▸ Exercise aim: Identify, in the records below, every line where the string "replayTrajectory" appears, and copy each such line.

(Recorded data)

------------------------

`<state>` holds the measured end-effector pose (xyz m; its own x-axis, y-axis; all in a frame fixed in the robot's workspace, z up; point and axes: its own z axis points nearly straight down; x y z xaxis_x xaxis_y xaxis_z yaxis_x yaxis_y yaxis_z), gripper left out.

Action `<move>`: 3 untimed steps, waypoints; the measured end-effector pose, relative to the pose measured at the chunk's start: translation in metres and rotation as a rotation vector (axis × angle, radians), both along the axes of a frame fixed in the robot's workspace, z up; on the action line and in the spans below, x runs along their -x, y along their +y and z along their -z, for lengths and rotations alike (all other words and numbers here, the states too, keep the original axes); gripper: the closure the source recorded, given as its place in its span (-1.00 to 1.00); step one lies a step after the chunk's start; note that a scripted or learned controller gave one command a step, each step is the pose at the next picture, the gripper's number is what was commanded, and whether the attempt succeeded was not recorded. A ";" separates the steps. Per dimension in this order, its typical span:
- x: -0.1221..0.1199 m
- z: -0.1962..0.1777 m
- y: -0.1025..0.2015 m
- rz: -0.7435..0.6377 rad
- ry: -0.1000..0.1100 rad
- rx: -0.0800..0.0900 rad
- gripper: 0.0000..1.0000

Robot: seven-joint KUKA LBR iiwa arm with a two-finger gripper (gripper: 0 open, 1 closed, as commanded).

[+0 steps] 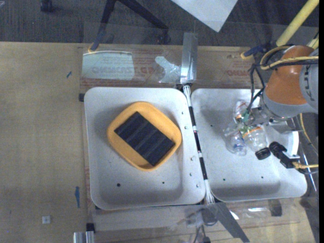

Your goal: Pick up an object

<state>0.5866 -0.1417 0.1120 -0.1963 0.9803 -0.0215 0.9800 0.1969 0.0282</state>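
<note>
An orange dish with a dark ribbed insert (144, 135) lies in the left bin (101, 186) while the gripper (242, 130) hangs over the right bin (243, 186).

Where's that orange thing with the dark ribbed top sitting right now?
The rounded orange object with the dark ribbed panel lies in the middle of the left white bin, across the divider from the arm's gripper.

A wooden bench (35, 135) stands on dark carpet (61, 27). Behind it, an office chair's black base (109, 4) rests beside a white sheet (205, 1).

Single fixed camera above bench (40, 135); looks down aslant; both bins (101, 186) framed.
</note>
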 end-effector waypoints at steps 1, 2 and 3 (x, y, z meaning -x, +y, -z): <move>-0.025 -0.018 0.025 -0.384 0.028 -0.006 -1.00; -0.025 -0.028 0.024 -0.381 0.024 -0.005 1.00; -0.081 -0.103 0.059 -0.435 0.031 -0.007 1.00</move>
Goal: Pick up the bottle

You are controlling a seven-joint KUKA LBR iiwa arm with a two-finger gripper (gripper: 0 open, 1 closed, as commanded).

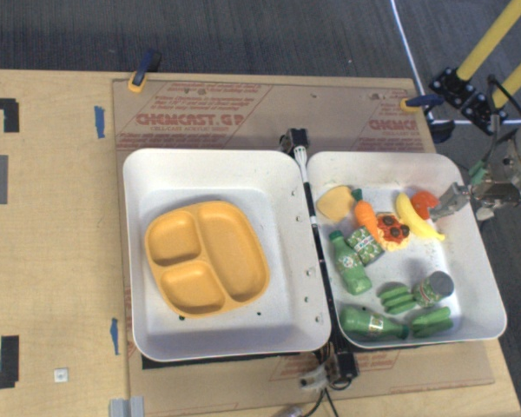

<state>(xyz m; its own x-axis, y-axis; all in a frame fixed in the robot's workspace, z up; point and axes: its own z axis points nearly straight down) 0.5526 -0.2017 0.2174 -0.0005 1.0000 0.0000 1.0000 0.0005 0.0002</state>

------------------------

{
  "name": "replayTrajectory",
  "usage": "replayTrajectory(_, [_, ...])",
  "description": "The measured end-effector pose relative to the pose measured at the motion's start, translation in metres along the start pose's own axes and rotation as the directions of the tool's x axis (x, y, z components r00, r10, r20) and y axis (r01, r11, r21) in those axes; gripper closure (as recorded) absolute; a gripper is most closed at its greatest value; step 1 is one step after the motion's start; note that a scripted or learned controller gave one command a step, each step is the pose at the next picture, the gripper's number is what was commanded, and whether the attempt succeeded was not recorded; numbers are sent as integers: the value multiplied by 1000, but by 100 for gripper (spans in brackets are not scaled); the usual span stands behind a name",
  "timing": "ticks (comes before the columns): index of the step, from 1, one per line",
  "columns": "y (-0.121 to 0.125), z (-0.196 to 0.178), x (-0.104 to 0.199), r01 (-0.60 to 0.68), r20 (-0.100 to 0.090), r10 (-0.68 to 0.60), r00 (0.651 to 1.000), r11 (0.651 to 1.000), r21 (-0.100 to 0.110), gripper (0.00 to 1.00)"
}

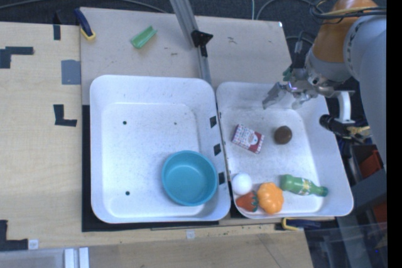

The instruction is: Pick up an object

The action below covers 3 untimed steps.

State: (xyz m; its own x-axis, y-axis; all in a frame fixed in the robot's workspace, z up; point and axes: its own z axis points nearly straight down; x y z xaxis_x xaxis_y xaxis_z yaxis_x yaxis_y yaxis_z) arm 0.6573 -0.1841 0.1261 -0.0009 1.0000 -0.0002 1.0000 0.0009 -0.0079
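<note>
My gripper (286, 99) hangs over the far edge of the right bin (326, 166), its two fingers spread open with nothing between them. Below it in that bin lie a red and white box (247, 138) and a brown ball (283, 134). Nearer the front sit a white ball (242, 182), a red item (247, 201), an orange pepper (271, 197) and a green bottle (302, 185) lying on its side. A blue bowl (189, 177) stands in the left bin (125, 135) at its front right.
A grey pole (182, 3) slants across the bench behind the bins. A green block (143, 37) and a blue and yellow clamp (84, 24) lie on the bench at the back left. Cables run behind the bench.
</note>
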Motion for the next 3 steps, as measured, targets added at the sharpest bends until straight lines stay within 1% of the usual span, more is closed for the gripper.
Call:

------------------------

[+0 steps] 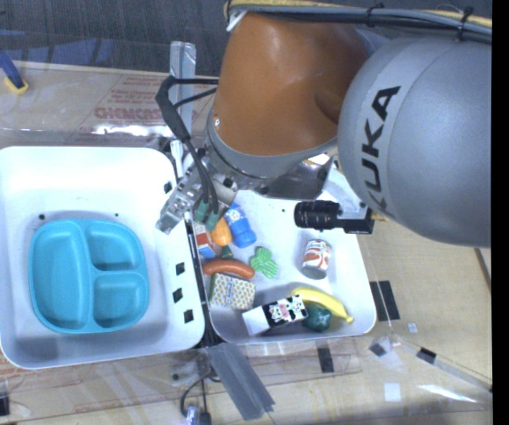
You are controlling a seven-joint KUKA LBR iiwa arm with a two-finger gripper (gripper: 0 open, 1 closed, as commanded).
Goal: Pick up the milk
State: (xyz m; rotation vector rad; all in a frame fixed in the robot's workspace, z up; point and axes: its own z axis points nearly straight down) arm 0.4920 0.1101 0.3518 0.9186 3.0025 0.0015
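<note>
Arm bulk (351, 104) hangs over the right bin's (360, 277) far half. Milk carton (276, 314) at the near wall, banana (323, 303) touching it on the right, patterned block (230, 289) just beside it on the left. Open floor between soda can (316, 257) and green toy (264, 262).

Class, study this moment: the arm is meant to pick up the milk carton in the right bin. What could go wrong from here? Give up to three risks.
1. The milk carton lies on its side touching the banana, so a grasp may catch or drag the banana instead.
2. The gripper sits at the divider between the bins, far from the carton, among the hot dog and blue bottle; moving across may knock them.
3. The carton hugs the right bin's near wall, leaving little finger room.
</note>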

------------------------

▸ Result for this task:
  "name": "replayTrajectory",
  "usage": "replayTrajectory(_, [_, ...])",

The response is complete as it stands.